Preparation of ammonium acetate modified TiO2 nanorods ETL
· First, vertically oriented rutile TiO2 nanorod arrays were synthesized on FTO substrate via a simple one-step hydrothermal method and used as ETL.
· TiO2 nanorod ETL was modified by spin-coating ammonium acetate solution to achieve passivation of interface defects. Ammonium acetate treatment can enhance the separation of electrons and holes and can effectively reduce carrier recombination.
· Finally, the FTO/TiO2@CH3COONH4/CsPbI2.25Br0.75/C structure planar perovskite solar cell was successfully assembled using cheap commercial carbon slurry instead of the traditionally used gold/silver precious metals.
Ammonium acetate (CH3COONH4) can be used as a leaching material to recover zinc (Zn) from metallurgical slag and dust (MSD) through response surface methodology (RSM). The process of recovering Zn using ammonium acetate is as follows:
· Experimental design of response surface: Stirring speed, leaching time, total ammonia concentration, and liquid-to-solid ratio are used as variables in the leaching experiment. The effective extraction rate of Zn during the coordination leaching process of NH3-CH3COONH4-H2O solution is defined as the response value. Other leaching experimental conditions include [NH3]/[NH4]+ molar ratio of 1:1 and leaching temperature of 25°C.

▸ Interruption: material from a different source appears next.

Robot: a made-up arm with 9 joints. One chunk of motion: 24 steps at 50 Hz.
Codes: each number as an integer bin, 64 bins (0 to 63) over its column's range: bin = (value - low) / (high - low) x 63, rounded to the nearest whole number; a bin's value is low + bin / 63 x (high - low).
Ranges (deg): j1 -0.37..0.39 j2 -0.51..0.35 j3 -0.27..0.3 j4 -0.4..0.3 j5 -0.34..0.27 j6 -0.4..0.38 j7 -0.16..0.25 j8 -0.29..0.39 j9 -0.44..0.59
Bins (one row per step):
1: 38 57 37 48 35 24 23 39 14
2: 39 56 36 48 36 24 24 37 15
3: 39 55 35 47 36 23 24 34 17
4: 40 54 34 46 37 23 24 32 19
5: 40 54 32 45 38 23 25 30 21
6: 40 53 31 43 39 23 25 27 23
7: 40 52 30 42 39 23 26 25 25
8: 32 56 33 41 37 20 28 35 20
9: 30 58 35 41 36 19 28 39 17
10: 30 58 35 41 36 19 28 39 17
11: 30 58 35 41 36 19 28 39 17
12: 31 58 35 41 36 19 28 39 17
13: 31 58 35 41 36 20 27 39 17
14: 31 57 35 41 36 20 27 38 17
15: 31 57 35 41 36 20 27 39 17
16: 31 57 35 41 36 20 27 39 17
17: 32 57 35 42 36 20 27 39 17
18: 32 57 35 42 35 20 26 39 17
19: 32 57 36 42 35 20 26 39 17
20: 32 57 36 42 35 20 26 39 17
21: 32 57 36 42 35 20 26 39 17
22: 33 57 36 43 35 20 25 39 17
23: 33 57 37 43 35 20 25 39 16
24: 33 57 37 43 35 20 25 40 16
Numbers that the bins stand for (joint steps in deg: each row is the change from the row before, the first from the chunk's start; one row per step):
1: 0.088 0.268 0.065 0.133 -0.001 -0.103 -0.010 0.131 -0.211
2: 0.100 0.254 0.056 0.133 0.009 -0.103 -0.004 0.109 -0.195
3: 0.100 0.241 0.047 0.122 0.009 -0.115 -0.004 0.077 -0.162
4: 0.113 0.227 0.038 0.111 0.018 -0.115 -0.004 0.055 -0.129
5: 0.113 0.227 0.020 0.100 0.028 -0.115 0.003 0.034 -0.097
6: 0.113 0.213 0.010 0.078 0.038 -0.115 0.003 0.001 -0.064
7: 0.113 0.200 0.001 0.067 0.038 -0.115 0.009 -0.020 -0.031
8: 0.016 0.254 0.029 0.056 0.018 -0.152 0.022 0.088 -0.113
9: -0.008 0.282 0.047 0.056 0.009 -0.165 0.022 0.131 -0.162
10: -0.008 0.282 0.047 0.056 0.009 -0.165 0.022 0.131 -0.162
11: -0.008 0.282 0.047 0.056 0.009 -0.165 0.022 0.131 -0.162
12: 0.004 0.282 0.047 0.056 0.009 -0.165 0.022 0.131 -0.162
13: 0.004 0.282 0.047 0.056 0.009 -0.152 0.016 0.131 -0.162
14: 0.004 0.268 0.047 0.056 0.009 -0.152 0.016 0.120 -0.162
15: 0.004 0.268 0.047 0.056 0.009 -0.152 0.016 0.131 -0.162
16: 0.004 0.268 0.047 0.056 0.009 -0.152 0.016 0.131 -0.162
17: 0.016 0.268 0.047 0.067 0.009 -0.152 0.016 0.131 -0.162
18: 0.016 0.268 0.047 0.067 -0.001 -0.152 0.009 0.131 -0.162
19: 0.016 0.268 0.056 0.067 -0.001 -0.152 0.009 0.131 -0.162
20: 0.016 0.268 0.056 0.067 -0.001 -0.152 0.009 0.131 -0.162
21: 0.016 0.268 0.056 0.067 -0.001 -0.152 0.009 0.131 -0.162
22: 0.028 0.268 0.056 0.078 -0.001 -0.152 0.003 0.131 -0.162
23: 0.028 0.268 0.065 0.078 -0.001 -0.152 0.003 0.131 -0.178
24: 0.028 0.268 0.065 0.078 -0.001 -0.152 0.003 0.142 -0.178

· Leaching experiment: Sample 20.00g of dry MSD material and mix it with the newly prepared ammonium acetate (NH3-CH3COONH4-H2O) leaching agent in a 300mL Erlenmeyer flask under stirring. Zinc leaching from MSD samples under specific experimental parameters.
· Leaching reaction to extract zinc: In this leaching system, dissolved zinc oxide (ZnO) can combine with ammonium ions (NH4+) and ammonia (NH3) to form a soluble [Zn(NH3))i]2+ complex. In addition, zinc ions can combine with carboxylate anions (RCOO-) to form stable complexes.